— Хорошо, что ты не поздно. Мне завтра рано вставать. У тебя все в порядке, надеюсь? — улыбнулась мама.
— Не волнуйся, ложись. Я тоже скоро, — в ответ улыбнулась я.
И пошла на кухню в надежде съесть что-нибудь вкусненькое. Всегда, вернувшись из гостей, я мечтала о холодной котлетке и кусочке докторской колбасы. Зная это, мамочка оставляла мне лакомства на нижней полке холодильника. Я испытала недолгие муки совести по поводу того, что, во-первых, не могу отказаться от ночной трапезы и, во-вторых, не привыкла скрывать от мамы даже малейшие события своей жизни. Но я не очень долго боролась со своей совестью. Победила слабость характера и безответственность молодости. Задумчиво пережевывая третью по счету котлетку, принялась вчитываться в Митин почерк. Я не задумывалась над стилем этих весточек с Запада и даже не очень следила за смыслом. Главное — это написал Митя, его пальцы касались листочков с грифом отеля.
Я и сейчас, сидя в глухой, промерзлой беседке, помню и запах, и качество бумаги, и выпуклость букв. Теперь эти письменные свидетели моей молодой восторженности в истрепанном, замусоленном виде лежат у меня в шкатулочке с надписью «Митя». Я так и не вернула их Руфе. То ли от не просила, то ли я не очень стремилась. Во всяком случае многие годы они утешали меня. Мне казалось, что не мог один и тот же человек писать эти лучезарные строки и… Я не буду продолжать. Жалко только, что в данный момент эти строки не могут меня подбодрить. Может, мне было бы не так страшно.
Неожиданно я увидела жирное пятно и поняла, что в порыве нежности, гладя буковки и запятые пальцами, которые держали вкусную котлетку, испачкала дорогую сердцу страничку. Вся экзальтация испарилась моментально. На смену пришел холодный ужас. Что делать? Как я отдам Руфе эту замусоленную гадость?

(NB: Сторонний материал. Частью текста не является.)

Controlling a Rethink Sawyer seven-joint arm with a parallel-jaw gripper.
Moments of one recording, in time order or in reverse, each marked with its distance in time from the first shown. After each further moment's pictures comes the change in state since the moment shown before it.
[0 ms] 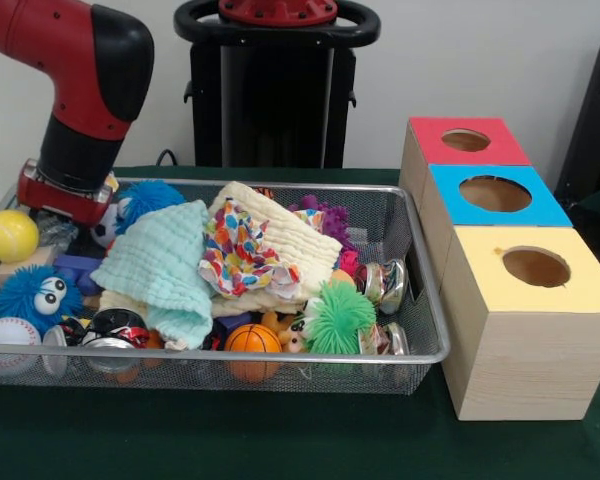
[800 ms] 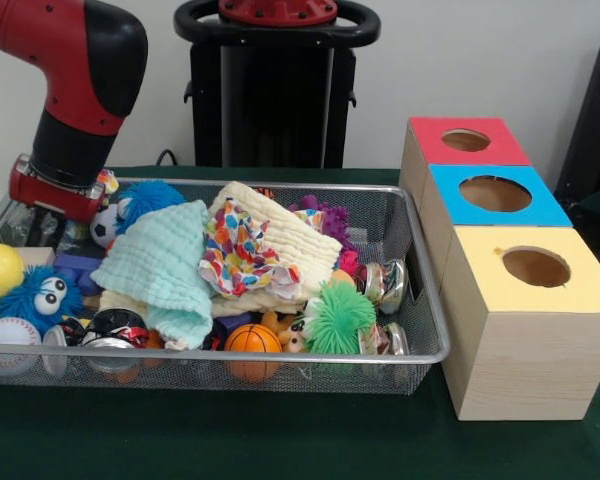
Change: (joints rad) arm -0.010 -0.011 0.000 0.000 -0.003 0.000 0.000
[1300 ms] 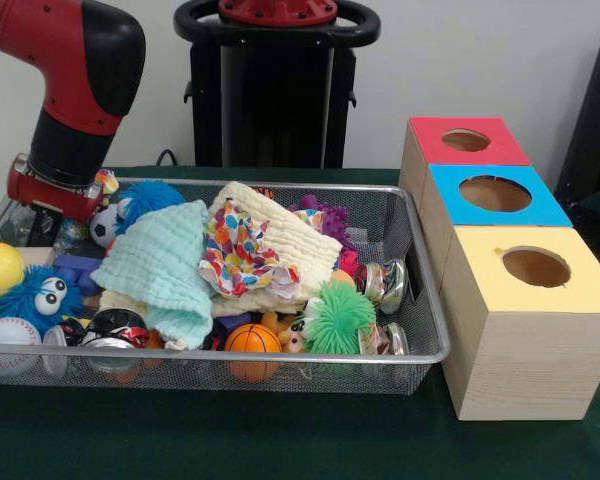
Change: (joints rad) arm -0.003 0.003 -0.004 0.000 0.000 0.000 0.000
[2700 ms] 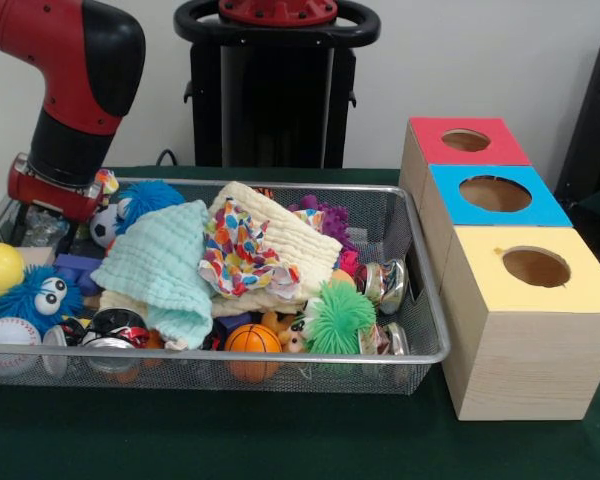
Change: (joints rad) arm 0.000 -0.002 0.000 0.000 -0.003 0.021 0.000
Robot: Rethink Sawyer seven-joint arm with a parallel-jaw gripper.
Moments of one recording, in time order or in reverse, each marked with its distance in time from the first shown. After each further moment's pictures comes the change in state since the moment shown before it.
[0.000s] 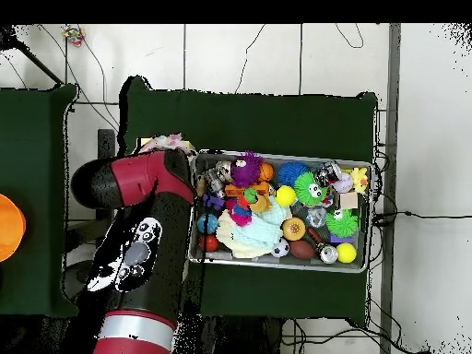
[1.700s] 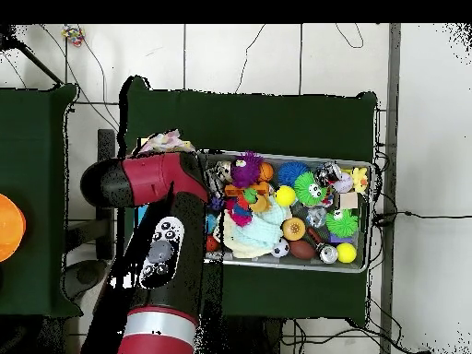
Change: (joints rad) arm -0.068 -0.056 0.088 0.072 0.000 -0.067 0.000
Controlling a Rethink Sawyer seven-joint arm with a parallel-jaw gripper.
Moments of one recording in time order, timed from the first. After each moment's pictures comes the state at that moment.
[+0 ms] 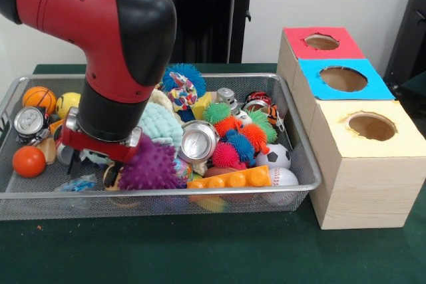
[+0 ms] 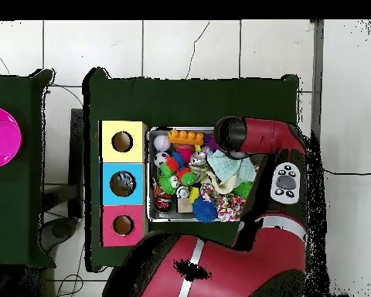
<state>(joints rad) -0.27 -0.22 -0.21 1.03 -0.23 0.72 1.62</state>
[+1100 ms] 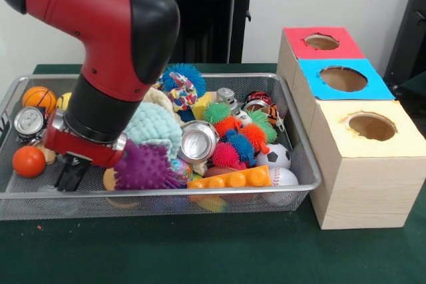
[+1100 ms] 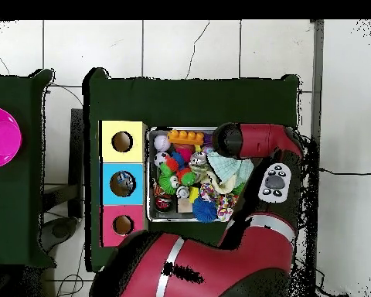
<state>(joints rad) -0.22 -0.19 -0.33 1.03 -0.25 0.52 1.62</state>
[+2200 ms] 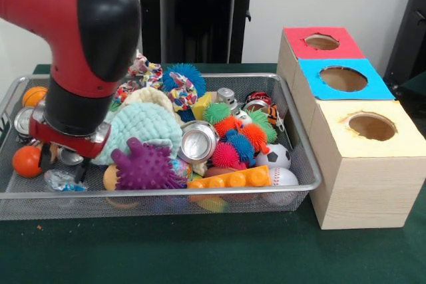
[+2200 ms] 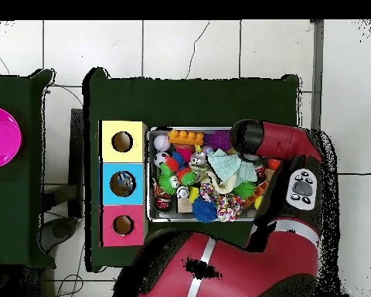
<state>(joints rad) -0.31 -0.20 -0.27 1.03 -0.15 0.70 1.62</state>
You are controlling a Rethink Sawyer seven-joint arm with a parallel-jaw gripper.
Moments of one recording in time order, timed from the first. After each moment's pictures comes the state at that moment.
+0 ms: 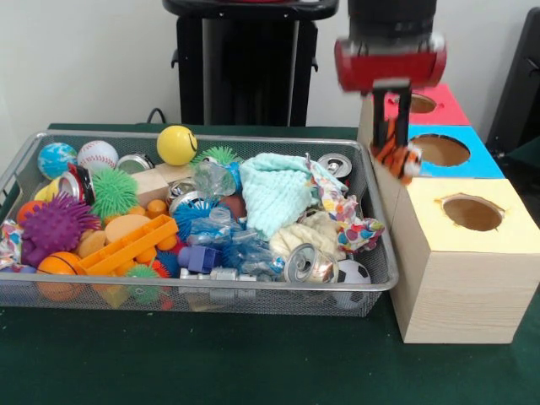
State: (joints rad) arm -0.31 -0.81 0.30 1.66 -0.17 0.63 1.83
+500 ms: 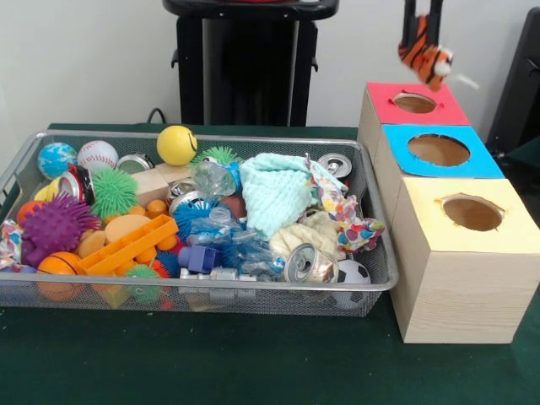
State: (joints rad) arm -0.25 -1.02 0.26 1.75 -0.07 0.76 1.83
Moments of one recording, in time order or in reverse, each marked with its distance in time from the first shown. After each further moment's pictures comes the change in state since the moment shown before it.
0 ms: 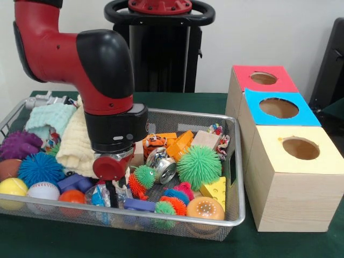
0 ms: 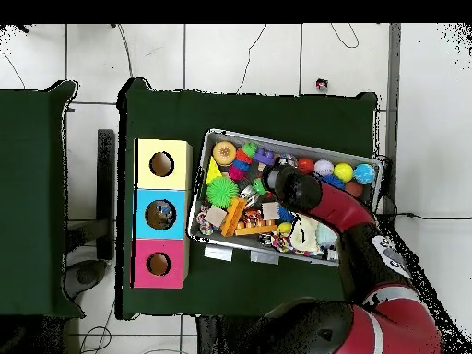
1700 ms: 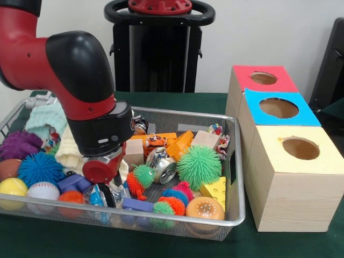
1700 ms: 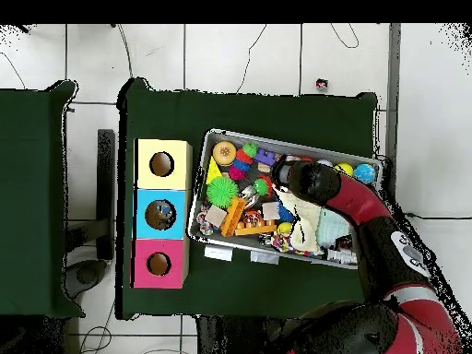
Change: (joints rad) arm -0.101 0.019 0.112 -0.081 -0.079 0.215 0.000
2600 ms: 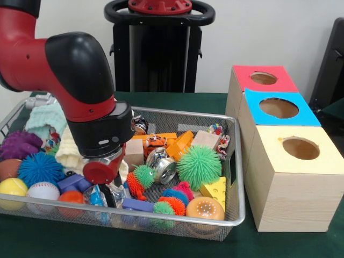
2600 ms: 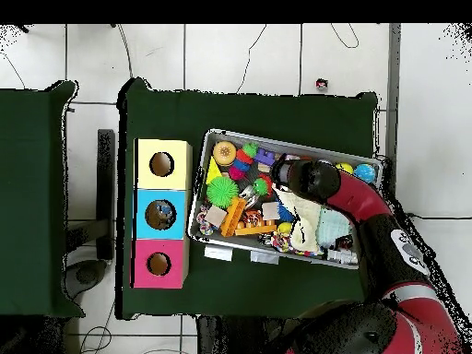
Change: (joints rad) arm 0.003 0.005 0.004 -0.022 -0.021 0.029 0.000
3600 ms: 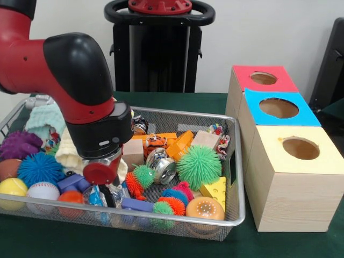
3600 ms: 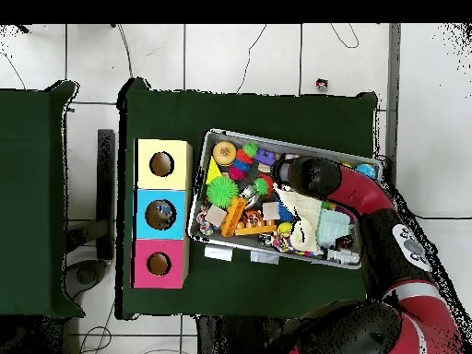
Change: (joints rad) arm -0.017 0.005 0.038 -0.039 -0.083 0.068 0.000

А если эта замызганная бумажка когда-нибудь попадет к Мите? Вдруг он решит перечитать свои послания? Я даже вспотела от испуга. Запихнув остатки теперь уже ненавистной котлеты в рот и обругав себя за «грязнульность» и несдержанность в еде, я побрела к себе в комнату, надеясь, что в полудреме придут и нужные фразы, и соответствующий настрой для письма Мите. Я растянулась на диване, закрыла глаза, поджидая, когда придет вдохновение и можно будет кинуться записывать свои тонкие изящные мысли. Но, к моему удивлению, пришли совершенно иные думы. Все они вращались вокруг встречи с Андреем Сергеевичем. Его внезапное появление, странный, полный намеков разговор с Руфой, прогулка со мной и какая-то недосказанность во всем полностью отвлекли меня от неначатого письма Мите. Скорее всего, он приятель Данилы. Видимо, не очень близкий и какой-то неожиданный. Руфина его раньше не знала. Это очевидно. Сам Андрей Сергеевич тоже лишь шапочно знаком с Шабельскими. Но стремится, я бы даже сказала, горит желанием помочь вытащить Даню. Как задрипанный дядечка может это сделать? Все было непонятно, любопытно, тревожно. И спросить абсолютно не у кого. Даня вызывал у меня страшное раздражение. Сколько человек из-за него страдают, суетятся! Может, несомненно, пострадать и Митина карьера. Правда, я тут же устыдилась собственных мыслей, вспомнив Данилин спектакль и те тосты, которые произносились в его честь на Руфином дне рождения. Все это не вязалось с образом злобного и жестокого преступника. Но кто знает, что таит в себе душа художника. Эту фразу я недавно вычитала в каком-то очередном романе и в связи с тем, что стала вхожа в дом людей искусства, мне она казалась очень правильной. Невнятные бредовые идеи крутились в сонной голове, картинка не складывалась, кубики распадались. Именно кубики снились мне всю ночь. Из них я пыталась построить башенку, в которой хотелось спрятаться от непонимания и забот.